Install it (see [Prerequisites](#prerequisites)) or, if you don't use it, remove
the corresponding agent from `[workflow]`. Only the CLIs for configured adapters
are checked.

**Preflight fails on `gh auth status`.** Authenticate the GitHub CLI with
`gh auth login` (or set `GH_TOKEN`) before running.

**"Plan drift" failure.** The source plan was edited after a run started, so it no
longer matches the copy stored in the wiki or an implementation clone.

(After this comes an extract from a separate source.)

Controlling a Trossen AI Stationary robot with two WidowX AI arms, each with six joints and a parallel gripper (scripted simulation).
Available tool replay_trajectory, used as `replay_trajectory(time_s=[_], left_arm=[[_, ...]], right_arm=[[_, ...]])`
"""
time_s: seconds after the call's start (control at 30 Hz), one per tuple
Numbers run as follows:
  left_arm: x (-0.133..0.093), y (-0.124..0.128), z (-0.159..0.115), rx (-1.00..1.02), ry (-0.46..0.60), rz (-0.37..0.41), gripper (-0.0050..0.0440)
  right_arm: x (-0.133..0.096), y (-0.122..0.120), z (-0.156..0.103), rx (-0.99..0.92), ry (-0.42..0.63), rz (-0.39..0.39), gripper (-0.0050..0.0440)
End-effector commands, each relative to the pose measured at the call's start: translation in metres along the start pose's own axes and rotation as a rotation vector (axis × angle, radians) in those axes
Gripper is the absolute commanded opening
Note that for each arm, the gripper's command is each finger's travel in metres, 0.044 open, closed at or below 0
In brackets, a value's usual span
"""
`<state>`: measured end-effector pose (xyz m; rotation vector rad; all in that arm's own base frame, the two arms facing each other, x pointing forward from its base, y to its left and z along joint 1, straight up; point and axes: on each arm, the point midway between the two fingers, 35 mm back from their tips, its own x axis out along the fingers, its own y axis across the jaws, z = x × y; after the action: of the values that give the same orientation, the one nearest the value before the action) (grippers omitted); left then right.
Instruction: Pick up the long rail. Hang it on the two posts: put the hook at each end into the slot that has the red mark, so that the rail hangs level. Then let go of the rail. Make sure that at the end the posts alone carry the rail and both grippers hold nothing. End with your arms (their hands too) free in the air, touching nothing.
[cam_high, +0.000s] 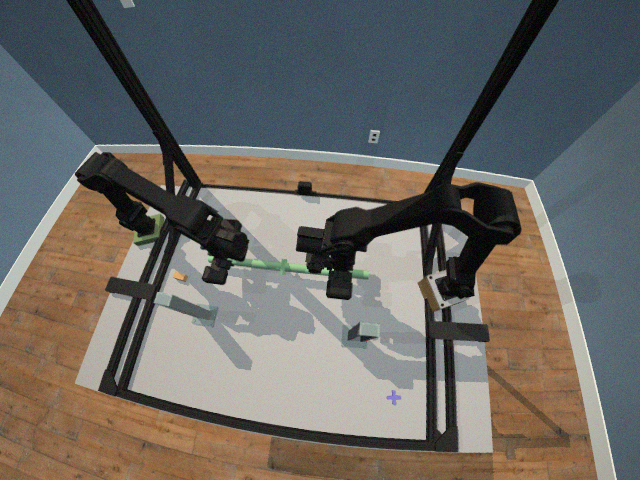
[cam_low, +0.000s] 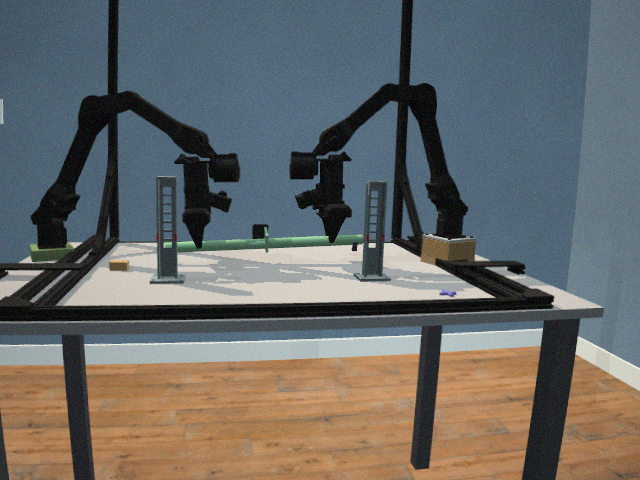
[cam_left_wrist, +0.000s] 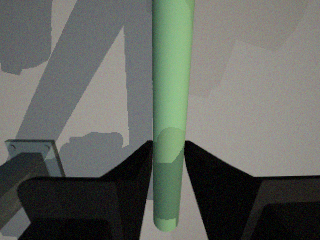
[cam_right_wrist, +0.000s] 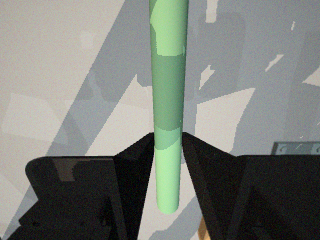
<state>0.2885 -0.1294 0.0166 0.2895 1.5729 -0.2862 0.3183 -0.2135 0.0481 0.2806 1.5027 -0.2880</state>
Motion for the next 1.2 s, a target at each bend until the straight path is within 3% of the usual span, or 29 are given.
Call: replay_trajectory(time_s=[0.0, 0.17, 0.73, 1.17], left_arm=[[-0.003, 0.001, -0.001, 0.0, -0.017, 0.002, 0.0], [-0.003, 0.001, -0.001, 0.0, -0.044, 0.002, 0.0], [-0.003, 0.001, -0.001, 0.0, -0.044, 0.002, 0.0], [0.008, 0.001, -0.001, 0.0, -0.042, 0.002, 0.0]], right_arm=[[-0.006, 0.0, 0.001, 0.0, 0.017, -0.004, 0.0], [-0.017, 0.0, 0.001, 0.0, 0.04, -0.004, 0.0], [-0.017, 0.0, 0.001, 0.0, 0.04, -0.004, 0.0], [-0.006, -0.001, 0.001, 0.0, 0.041, -0.004, 0.0]])
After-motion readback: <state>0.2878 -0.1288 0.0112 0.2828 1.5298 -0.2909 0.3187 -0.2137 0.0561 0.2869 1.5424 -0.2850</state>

The plan
is immutable for resume — start over with a new plan filename/slug, or reset the
generated repositories and wiki artifacts. See [Auto-Resume](#auto-resume).

**The run exited while waiting for acceptance.** That's fine. Edit the acceptance
checkbox in the wiki, then rerun `diamond-dev my-plan.md`; it auto-resumes and
picks up your choice.

**A run finished with `succeeded_with_warnings`.** One or more best-effort phases
(such as a notification or an optional test command) were skipped or failed but
did not block the workflow. The specific warnings are listed in
`logs/run-report.json` and the PR body.

**A PR already exists for the selected branch.** Auto-resume fails before PR
creation if any PR (open, closed, or merged) already exists for the accepted
branch. Resolve or rename the branch, or start a new plan slug.

**Where are the artifacts?** Comparison bundle, comparison page, review file, and
review-judgment sidecar are written in the invocation directory and pushed to the
GitHub wiki. Per-run logs and `run-report.json` are under `logs/`.

## License

`diamond-dev` is (C) 2026 Harold Martin and licensed under the Apache License, Version 2.0. See [LICENSE](LICENSE) for details.